Phoebe works hard and inspires the football team by instructing them to picture the other team naked (which is endlessly funny to the team and pisses Dan off), and of course they start to win and win big. But at the championship game, the one that matters, the crazed father of one of Dan’s former team members kidnaps Phoebe and threatens to kill her unless Dan throws the game. What’s a coach in love to do?

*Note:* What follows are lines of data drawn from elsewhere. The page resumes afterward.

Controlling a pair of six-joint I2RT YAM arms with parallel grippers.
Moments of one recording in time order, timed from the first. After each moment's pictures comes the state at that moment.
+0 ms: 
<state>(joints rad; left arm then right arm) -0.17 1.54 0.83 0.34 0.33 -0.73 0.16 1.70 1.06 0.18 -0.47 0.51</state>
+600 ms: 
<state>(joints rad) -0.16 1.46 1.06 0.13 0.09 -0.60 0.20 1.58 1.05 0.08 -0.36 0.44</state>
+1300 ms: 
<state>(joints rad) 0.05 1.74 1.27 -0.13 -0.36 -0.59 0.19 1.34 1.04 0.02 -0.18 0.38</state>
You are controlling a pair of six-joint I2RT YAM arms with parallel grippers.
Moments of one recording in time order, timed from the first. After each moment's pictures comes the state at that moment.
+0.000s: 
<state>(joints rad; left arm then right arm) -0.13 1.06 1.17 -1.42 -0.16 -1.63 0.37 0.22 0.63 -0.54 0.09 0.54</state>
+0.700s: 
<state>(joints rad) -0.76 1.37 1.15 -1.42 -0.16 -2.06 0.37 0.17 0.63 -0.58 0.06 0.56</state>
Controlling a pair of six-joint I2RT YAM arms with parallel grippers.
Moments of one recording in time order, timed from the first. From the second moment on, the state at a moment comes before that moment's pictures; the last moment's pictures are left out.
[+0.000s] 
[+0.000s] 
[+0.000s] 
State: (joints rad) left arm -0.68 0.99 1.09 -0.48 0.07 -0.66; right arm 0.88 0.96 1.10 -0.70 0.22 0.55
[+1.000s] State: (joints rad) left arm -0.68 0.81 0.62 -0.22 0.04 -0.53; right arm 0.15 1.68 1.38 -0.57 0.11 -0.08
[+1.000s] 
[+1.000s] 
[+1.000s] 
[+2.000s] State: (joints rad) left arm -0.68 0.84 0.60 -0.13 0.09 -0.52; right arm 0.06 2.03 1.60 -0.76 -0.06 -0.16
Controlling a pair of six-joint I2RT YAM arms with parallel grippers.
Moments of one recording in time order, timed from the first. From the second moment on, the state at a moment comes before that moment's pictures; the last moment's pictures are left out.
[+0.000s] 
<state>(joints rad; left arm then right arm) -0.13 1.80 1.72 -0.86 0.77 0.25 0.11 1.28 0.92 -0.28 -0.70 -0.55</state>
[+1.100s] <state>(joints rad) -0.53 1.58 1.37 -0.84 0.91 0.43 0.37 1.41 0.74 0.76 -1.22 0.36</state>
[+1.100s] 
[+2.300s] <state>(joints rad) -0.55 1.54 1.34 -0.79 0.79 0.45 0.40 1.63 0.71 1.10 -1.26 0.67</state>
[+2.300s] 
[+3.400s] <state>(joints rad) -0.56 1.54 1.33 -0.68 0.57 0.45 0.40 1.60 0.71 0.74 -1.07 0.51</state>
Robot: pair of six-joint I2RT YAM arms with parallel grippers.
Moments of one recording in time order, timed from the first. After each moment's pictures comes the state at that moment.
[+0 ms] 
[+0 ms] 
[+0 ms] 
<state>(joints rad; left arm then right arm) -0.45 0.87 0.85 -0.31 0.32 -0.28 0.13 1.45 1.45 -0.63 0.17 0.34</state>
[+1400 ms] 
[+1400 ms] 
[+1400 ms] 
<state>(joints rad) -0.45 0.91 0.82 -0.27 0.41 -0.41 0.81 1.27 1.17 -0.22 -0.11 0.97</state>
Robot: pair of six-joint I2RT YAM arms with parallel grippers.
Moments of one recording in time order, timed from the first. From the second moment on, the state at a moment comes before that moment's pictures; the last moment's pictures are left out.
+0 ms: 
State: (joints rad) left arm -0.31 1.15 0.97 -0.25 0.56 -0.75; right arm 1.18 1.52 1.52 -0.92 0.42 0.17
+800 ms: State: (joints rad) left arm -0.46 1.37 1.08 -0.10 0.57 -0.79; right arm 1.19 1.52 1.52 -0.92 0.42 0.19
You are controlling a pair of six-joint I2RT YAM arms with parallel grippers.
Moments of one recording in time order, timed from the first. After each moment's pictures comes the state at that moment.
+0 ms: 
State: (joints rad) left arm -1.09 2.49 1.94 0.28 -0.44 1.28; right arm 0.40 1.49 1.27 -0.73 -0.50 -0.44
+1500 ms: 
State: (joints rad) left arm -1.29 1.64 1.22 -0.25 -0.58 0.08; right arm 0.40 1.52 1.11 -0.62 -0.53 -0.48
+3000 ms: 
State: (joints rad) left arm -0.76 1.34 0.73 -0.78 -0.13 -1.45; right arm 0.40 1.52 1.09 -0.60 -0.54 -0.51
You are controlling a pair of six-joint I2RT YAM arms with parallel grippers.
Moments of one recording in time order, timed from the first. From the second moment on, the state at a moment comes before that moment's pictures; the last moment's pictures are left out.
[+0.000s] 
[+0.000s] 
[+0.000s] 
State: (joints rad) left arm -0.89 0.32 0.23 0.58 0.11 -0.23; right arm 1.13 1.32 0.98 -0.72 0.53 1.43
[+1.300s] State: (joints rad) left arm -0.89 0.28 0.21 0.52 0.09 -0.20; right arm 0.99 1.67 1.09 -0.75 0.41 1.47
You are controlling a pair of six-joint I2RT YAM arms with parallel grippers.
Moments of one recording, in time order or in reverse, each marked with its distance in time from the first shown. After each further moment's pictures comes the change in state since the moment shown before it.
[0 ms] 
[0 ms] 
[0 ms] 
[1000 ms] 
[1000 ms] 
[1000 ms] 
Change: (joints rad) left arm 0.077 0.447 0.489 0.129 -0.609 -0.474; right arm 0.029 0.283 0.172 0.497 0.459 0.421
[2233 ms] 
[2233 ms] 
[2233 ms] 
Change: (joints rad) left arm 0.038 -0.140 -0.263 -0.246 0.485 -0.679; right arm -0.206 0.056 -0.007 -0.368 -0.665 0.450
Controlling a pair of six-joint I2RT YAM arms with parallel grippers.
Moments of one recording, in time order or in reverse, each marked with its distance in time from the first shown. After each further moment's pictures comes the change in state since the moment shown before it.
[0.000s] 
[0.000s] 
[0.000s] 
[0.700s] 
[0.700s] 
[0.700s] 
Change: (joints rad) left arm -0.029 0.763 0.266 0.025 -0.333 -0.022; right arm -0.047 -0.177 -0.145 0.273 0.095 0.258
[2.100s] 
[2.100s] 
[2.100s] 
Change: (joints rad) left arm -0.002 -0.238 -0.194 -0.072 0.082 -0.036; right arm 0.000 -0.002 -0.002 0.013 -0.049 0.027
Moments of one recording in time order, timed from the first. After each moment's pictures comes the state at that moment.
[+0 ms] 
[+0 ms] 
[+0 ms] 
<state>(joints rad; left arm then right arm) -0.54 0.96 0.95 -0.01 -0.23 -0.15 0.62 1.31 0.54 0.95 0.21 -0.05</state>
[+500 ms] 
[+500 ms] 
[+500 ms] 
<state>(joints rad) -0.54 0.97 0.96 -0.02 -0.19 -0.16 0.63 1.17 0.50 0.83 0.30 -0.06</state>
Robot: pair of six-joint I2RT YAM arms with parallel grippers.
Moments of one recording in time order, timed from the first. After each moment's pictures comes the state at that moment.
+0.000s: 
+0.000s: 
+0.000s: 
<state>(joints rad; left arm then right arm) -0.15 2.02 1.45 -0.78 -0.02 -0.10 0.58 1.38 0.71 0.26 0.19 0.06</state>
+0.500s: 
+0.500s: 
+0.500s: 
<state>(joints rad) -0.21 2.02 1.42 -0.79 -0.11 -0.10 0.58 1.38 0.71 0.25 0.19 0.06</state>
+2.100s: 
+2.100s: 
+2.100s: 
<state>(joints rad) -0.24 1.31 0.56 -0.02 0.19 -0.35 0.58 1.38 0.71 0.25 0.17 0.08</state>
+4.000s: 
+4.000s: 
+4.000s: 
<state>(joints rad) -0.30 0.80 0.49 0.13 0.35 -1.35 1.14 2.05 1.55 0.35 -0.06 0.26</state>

To be honest, this entire book was insulting, from Phoebe’s faux pre-drugs Anna Nicole Smith act, to Dan’s toxic masculinity and misogyny, to the disgusting abuse hurled about in memories of her father, to the completely unnecessary trauma scenes. Part of this is that this book is pretty geriatric when it comes to romance. Twenty-six years ago is practically prehistoric when it comes to romance, and it’s obvious that the genre has come a long, looooooooooong way since then. But it obviously hasn’t come far enough. This book, with all its throwback, regressive attitudes, is still in print, and like I mentioned above, my library copy seemed fairly new, with no creased pages and a cover that showed no signs of wear. Meaning, of course, that…
This book is still in print, and what that tells me is that some romance publishers don’t necessarily think that women deserve better books, books where we aren’t called bimbos nineteen times throughout the pages and made to suffer rape and other forms of trauma in order to further the plot. I know that’s a bunch of crap, because I’ve read far better romance novels, where women rightfully give men who belittle them the middle finger and bestow their time and attention on men who prove themselves worthy of it. ACTUALLY worthy of it. Why should we be subjected to reading stories where women degrade themselves by falling into the arms of someone who, just pages ago, referred to them as a bimbo? Why does rape still continue to be a plot device in 2020? Why should books with abject racism and fatphobia still take up shelf space and space in our minds?
What I’m saying is that for those publishing companies still championing this kind of garbage by keeping books like this in print- you can do better, and your readers deserve that. This is one author I won’t be reading again. My time is worth more than that.